Tuesday, April 08, 2003

In reference to my malpractice post here, a reader -- the first to reply to this blog -- writes:

I do not know a good alternative to the present system - but I can tell you of the costs on the side of the defendant.

I am a tax CPA. One of my partners was sued a couple of years ago (malpractice in terminating an S corporation election. That is, for the non practitioner, the individuals owned a corporation whose income (or loss) passed thru directly to them.) My partner discussed their plans, the projected growth, their other income, and recommended terminating the S election.

Well, the next year, we found out they had a substantial loss on the corporate return (not projected by them), and the client sued us because "we" screwed up their individual return. (The loss on the corporate return could no longer offset their personal income.)

The case never went to trial (for a number of reasons - basically, the client had no case. I do not want to give details, but we would have prevailed in a trial.). But it still cost us $25,000 cash, plus a couple hundred hours of my partner's time and aggravation, etc. CPAs are NOT like trial lawyers. We CANNOT bill 1/3 of your refund. We typically bill based on our time - and that time is gone.

We were out $25,000 as a firm, plus the opportunity costs of the lost partner time (there was also some staff time involved in preparing for our defense). The suit was withdrawn. We cannot sue - where do we get our money back? Should we get emotional damages for the fact that someone sued us and then withdrew the suit?

Another example. A client came to us, claiming that their prior CPA had screwed their return. We did a little work for them, and then they found a different CPA firm. They (this former client) has begun a suit against the first CPA. I have had to answer interrogatories and provide workpapers in relation to this suit. I will not be reimbursed for my costs nor my time in this matter. Again, an innocent bystander, supplying at his own cost for the legal system.
The fellow deserves an answer. I'll paraphrase from my reply, to protect his anonymity:

First, just so you'll know, this doesn't sound like the sort of case classic "trial lawyers" go in for: First, because this doesn't sound like a winning case, and second, because the recovery would've had to be pretty big for the amount of work that would go into showing that you were negligent. We *generally* work on contingency fees (which of course means that we get nothing if we lose). Speaking from personal experience, we also charge hourly if the client can afford it and wants to go that way.

Second, depending on how long ago this was, and what state you were in, it might behoove you to see about Rule 11 Sanctions, or a malicious suit case.

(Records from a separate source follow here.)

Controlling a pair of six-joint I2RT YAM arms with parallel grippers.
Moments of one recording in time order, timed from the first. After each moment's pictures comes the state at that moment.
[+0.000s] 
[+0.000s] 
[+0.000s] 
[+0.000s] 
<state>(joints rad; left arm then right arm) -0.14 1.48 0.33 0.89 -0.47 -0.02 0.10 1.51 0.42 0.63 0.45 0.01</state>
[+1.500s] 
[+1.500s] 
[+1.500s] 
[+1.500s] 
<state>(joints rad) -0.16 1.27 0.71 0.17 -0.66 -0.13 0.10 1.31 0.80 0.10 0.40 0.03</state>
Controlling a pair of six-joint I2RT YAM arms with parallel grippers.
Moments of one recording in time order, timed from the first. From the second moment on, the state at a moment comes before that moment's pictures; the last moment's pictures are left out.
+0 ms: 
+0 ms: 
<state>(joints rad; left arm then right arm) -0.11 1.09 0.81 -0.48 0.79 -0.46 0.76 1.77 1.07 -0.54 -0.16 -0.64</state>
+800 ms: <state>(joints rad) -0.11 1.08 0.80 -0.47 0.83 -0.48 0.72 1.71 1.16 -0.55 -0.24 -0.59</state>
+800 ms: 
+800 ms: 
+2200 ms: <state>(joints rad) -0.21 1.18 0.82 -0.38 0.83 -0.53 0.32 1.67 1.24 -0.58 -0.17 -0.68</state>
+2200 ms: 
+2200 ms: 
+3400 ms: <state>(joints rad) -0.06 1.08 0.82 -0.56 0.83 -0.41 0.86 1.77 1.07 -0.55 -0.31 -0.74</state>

Not every state has the latter, and most states have the former (to summarize, a rule identical to Federal Rule of Civil Procedure 11, which sanctions -- charges -- lawyers and their clients who bring suits in bad faith). You can also try a suit -- and most states of which I'm aware don't have this -- that's akin to malicious prosecution. Talk to your lawyer about that.

If -- not just in your opinion, but in an objective way -- there was no merit to the suit, report the lawyer who brought the suit to the Bar for your state. We get in loads of trouble for doing that sort of thing; and I'm generally supportive of any enterprise to clean out my profession.*

As far as the discovery: I can't help you with that too much. Third-party interrogatories are like third-party subpoenas: We balance the smaller harm to third parties by so inconveniencing them with the much larger harm of not getting all of the information needed to reach the truth. If they actually depose you, though, talk to your lawyer about charging them for it.

The firm or lawyer asking for the documents, however, is supposed to reimburse copying and postage costs, I'm pretty sure in every state.

I honestly feel bad for this fellow: I'll be the first to admit that this is an imperfect system, created by imperfect men. Sometimes, innocent folks get stung. Small consolation to this guy and his partner, admittedly.

The alternatives, though, are frequently worse. The European model is predicated on the notion that people can't be trusted, juries can't be trusted, only terribly well-educated judges can be trusted. Our system has lasted somewhere on the order of nine centuries because, for all its pitfalls, things like this aren't as common as the legitimate application of justice.

Am I gonna deny that injustice is worked through the justice system? Hell no. I could go on for weeks about things that make my blood boil to consider them. But is the system a malicious venue of oppression? Honestly, I don't think so -- and the consensus in this country has been with me since the Founding.

* Related note: Lawyers aren't really allowed to solicit business -- especially classic ambulance chasing. If you are a doctor, or nurse, or whatever, and lawyers prowl your halls looking for clients -- as opposed to visiting clients who were clients before the lawyers set foot in the hospital -- get their names and report them to the Bar of your state. Please. They give the rest of us a bad name. And if you've been sued, and it really, honestly had no merit, consider doing the same.